6 Powerful Steps To Take On The Path Towards Better Mindfulness
We’re currently living in unfamiliar times. The emergence of Covid-19 has put considerable strain on the wellness of people all around the world, and it’s never been more important to focus on our mental wellbeing as we head towards a new year that’s likely to be punctuated with some uncertainty.
As lockdowns and social distancing measures swept across the world in a bid to contain the pandemic, our daily routines and patterns became more erratic. Remote work played a heavy role in providing us with an empty canvas of a schedule that many have struggled to fill with meaningful activities.
The chart above shows that the past year has seen heavy increases in cases of anxiety and depression among adults in the US. Although the announcement of vaccines offers us new hope that a return to normality could be just around the corner, may be important to embrace the power of mindfulness to help overcome negative emotions and thoughts between now and the arrival of the ‘new normal.’
With this in mind, here are six powerful steps that we can all take on the path towards better mindfulness:
1) Begin each day with a purpose
This step may seem like a difficult one when many people across the world are housebound. Creating an intention for each day that can bring on feelings of motivation helps us to begin each day feeling purposeful. When we act in unintended ways, a disconnect occurs between faster unconscious impulses of the lower brain centers and the slower, conscious, wiser abilities of the higher centers in the pre-frontal cortex.
Put simply, waking up with a purpose for each day helps you to feel more in control of your destiny, and it motivates you to push towards achieving something new each day. In terms of what your purpose can be, it could refer to just about anything. You may wake up determined to read a further 50 pages of a book, or catch up with a family member, or beat a deadline at work. You could simply aim to make yourself a new meal for lunch or dinner.
By aiming to do something new each day, you can feel much more purposeful and ambitious, even if you’re unable to go out and meet with friends or colleagues.
2) Identify your thoughts and feelings
During the winter months especially, many of us can suffer from negative thoughts. However, by identifying them, it’s possible to control them better.
According to the NHS, if you name your thoughts and feelings, it can help you to become better aware of them.
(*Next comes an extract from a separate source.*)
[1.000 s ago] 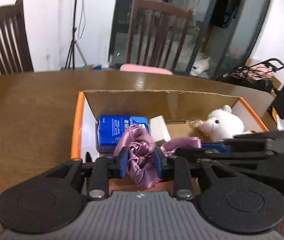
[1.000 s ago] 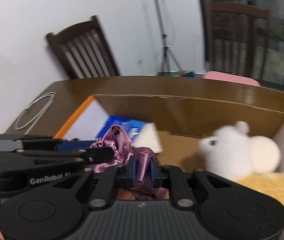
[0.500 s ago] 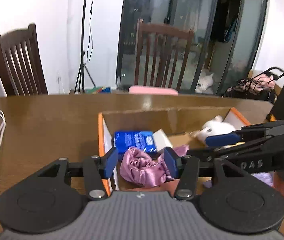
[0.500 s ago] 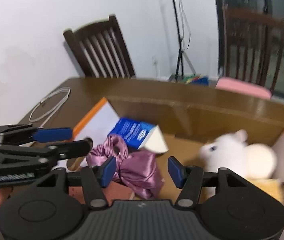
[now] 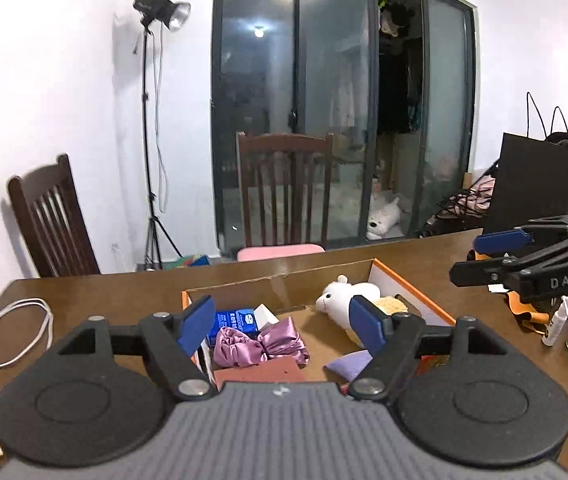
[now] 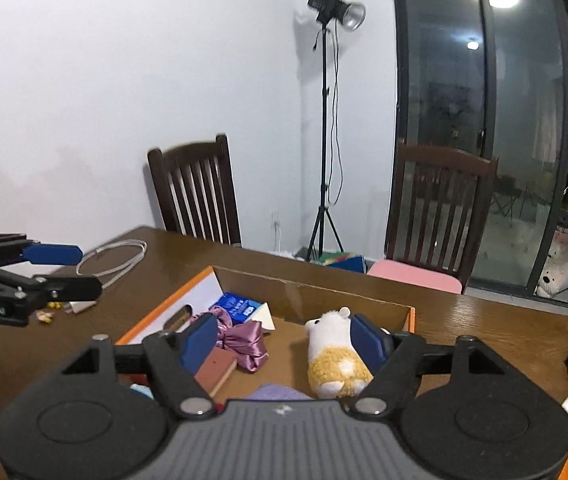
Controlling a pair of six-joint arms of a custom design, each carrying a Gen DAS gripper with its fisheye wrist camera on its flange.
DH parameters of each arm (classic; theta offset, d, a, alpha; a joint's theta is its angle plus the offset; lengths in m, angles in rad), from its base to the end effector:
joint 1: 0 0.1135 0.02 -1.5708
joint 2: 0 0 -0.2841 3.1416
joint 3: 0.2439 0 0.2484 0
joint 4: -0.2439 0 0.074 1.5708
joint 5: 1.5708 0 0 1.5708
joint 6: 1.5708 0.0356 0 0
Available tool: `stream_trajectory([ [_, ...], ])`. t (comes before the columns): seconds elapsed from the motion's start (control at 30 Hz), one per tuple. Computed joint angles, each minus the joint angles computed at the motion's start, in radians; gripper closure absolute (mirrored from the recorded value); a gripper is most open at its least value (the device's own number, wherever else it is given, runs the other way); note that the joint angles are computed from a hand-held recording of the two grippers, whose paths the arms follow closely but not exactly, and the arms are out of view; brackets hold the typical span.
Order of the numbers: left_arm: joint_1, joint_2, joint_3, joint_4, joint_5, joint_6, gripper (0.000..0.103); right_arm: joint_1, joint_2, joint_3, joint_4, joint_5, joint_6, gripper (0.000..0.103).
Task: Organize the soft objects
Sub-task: 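Withdraw both grippers from the box toward the lavender scrunchie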
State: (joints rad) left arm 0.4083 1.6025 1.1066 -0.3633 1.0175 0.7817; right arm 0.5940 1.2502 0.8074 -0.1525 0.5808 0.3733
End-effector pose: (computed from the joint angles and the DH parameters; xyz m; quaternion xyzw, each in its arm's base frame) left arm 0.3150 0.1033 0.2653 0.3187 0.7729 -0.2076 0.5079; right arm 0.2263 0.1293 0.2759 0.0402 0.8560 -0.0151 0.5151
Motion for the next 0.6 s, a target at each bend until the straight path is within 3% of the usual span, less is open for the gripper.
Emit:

For example, if your mind is telling you that you’re going to fail an exam, by identifying it as anxiety you can better come to terms with how your mind’s insecurities present themselves.
3) Stimulate your mind by exercising
It can be more difficult during the winter months, but it remains true that exercise is good for us, both in a physical and mental sense. By undertaking a workout, it’s possible to boost your mood and reduce both stress and anxiety. Furthermore, the threat of Covid is less dangerous for physically healthy patients.
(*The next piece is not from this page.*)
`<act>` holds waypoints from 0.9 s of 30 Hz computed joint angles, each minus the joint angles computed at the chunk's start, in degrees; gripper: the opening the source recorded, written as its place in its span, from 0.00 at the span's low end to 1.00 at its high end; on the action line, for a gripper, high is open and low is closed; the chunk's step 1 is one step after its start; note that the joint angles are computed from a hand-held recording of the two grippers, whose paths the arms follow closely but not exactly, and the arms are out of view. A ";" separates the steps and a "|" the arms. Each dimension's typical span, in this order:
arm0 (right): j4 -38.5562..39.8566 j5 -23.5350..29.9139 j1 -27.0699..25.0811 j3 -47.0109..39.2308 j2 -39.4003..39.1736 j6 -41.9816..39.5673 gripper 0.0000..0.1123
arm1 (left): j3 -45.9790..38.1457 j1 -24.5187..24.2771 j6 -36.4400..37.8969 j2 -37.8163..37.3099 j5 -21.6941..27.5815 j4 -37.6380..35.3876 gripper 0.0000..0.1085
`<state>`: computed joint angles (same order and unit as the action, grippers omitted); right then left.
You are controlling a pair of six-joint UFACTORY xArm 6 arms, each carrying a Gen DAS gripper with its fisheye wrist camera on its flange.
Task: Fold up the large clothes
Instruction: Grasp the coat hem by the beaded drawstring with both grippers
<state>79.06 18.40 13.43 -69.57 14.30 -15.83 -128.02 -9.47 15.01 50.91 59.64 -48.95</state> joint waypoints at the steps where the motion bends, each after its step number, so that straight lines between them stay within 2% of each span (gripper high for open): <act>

You don’t need to go to a gym to exercise, and it’s possible to utilize many approaches, from walking to watching YouTube workout classes and practicing yoga (which we’ll explore shortly). It’s vital that you find a form of exercise that suits you and doesn’t throw you too far out of your comfort zone. The best thing about exercising is that it’s easy to find a routine that suits your expectations.
4) Embrace Mindful apps
Our phones can be a great means of getting help when it comes to trying out mindfulness activities, and as long as you own a smartphone, you have access to a huge library of apps that are designed to provide users with the best experience possible when it comes to practices like meditation and yoga. Again, here it can be important to try out a few apps and see which ones suit you the best.
5) But remember to digital detox
However, it’s also vital that you undergo a digital detox where possible. Smartphone screen time usage is linked to depression in adult women. During periods of lockdown and self-isolation, it can be mentally draining logging on to social media and viewing the images of your friends and family who may be reposting old holiday photos or sharing upbeat pictures of isolation.
Try to consciously avoid relying on your smartphone and fill your free time with more analogue activities instead. It could also be worth banning the likes of smartphones and tablets from the bedroom to avoid over-exposure to screens before going to sleep.
6) Enjoy being imperfect
One of the key steps on your path to lockdown mindfulness can be found in lowering the bar for expectation and avoiding the temptation of demanding perfection in everything we do.
The pursuit of perfection can be a distracting endeavor that will always leave us unsatisfied. Our imperfections are what makes us different, and what keeps us working hard in life. By accepting your imperfections it can be an important step in giving ourselves a chance to stop and breathe.
Of course, this is a very difficult time, and the winter months can lead to many of us feeling even more isolated than usual. With this in mind, it’s also important to know when to get some help, and when to talk to friends and family if you’re still feeling unhappy. Sometimes the best first steps on the path to mindfulness involve talking about your negative emotions.